══ Material for the task ══
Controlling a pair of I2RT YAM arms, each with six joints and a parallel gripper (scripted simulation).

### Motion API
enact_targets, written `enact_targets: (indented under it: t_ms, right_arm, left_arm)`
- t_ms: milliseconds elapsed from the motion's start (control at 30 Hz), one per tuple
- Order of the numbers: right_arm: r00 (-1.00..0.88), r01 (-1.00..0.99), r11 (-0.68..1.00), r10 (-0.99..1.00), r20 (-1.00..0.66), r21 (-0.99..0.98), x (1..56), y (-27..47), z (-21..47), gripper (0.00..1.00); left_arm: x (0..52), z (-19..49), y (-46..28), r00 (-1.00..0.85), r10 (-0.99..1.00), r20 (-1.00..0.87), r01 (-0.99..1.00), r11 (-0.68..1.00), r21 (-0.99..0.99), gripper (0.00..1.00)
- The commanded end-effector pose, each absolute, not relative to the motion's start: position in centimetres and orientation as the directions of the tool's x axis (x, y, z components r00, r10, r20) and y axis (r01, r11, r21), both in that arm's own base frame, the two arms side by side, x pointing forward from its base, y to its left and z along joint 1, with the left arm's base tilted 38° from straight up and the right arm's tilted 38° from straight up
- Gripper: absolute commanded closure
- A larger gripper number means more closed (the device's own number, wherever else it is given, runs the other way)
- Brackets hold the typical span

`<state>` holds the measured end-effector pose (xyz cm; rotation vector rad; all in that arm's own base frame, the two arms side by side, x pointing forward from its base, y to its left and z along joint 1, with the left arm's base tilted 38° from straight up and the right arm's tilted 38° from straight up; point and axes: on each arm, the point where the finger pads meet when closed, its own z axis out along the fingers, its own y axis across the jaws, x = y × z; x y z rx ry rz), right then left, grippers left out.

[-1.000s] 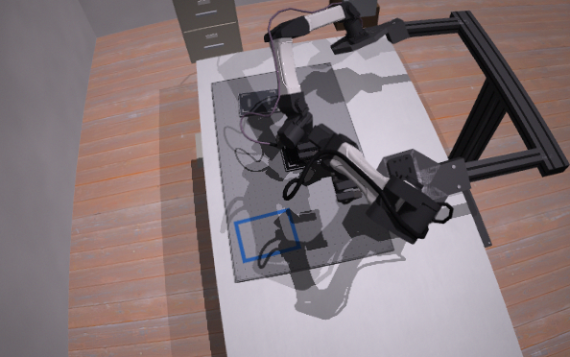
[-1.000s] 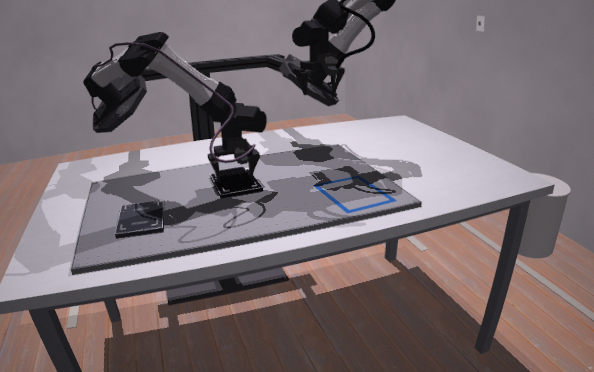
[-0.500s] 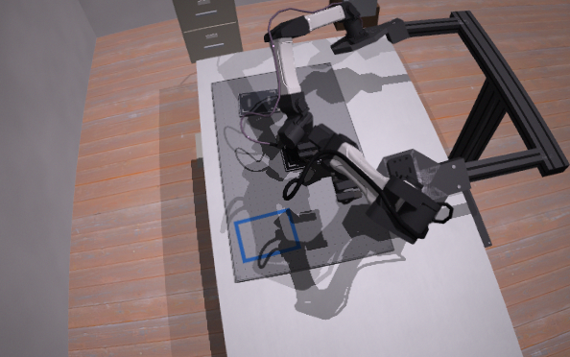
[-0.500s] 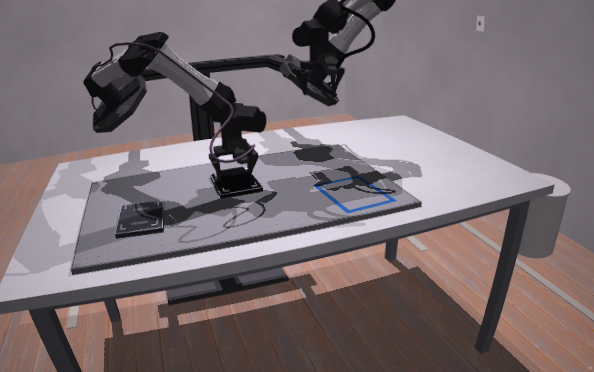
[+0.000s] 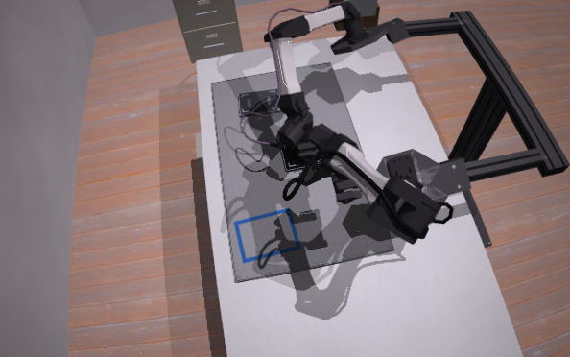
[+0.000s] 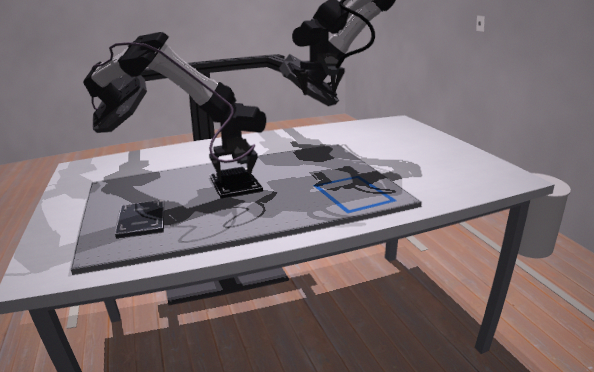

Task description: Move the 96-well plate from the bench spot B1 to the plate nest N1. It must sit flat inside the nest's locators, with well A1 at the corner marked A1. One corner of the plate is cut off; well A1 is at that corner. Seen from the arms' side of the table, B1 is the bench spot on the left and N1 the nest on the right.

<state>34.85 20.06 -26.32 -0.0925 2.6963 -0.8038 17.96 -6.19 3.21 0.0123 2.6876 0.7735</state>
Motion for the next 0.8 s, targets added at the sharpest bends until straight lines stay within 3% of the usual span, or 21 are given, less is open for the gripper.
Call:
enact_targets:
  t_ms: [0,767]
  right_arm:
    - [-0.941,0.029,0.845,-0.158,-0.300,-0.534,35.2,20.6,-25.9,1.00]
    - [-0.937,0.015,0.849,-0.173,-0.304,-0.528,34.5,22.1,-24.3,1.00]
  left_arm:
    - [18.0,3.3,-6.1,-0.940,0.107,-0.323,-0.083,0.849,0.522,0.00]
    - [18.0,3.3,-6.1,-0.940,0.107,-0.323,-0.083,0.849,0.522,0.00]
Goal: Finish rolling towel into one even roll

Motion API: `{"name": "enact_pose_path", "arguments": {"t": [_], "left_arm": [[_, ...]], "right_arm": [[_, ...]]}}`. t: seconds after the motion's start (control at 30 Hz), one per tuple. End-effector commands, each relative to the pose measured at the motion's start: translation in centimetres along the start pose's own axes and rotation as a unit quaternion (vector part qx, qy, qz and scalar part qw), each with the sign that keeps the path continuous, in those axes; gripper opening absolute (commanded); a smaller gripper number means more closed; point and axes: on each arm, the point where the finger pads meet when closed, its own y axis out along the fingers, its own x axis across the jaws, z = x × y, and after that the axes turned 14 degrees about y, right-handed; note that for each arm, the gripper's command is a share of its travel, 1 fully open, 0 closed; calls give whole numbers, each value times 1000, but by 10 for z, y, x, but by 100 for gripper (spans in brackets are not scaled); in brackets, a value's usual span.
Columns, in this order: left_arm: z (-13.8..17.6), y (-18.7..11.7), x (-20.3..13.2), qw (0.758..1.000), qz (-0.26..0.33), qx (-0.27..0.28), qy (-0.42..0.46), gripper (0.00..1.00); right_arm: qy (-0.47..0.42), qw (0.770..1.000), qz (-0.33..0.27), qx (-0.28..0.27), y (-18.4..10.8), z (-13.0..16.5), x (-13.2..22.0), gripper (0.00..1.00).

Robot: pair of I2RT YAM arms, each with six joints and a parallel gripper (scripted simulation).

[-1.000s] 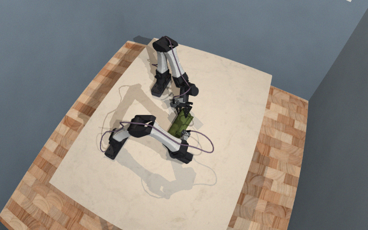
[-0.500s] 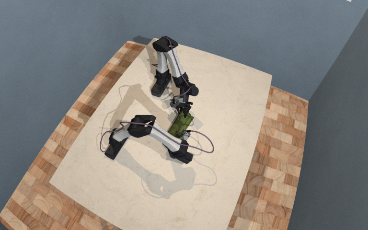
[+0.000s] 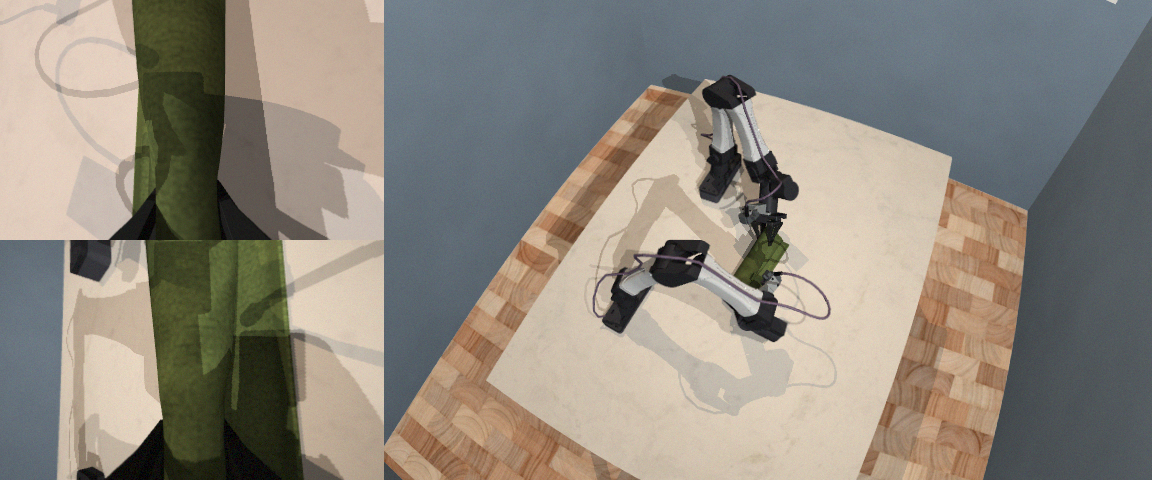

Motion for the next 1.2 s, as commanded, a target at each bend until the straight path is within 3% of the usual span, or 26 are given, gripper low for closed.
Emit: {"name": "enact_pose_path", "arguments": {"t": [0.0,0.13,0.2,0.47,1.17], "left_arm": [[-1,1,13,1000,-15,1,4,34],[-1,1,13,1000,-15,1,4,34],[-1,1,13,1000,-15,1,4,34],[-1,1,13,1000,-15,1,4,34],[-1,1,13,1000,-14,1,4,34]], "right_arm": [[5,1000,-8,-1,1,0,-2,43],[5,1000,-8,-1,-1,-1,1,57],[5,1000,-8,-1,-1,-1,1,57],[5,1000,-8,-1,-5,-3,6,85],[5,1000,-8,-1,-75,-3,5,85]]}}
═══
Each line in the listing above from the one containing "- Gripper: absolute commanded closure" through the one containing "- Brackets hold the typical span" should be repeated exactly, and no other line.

• [Solution to this task]
- Gripper: absolute commanded closure
- A larger gripper number means more closed (the device's own number, wherever else it is given, runs the other way)
- Brackets hold the typical span

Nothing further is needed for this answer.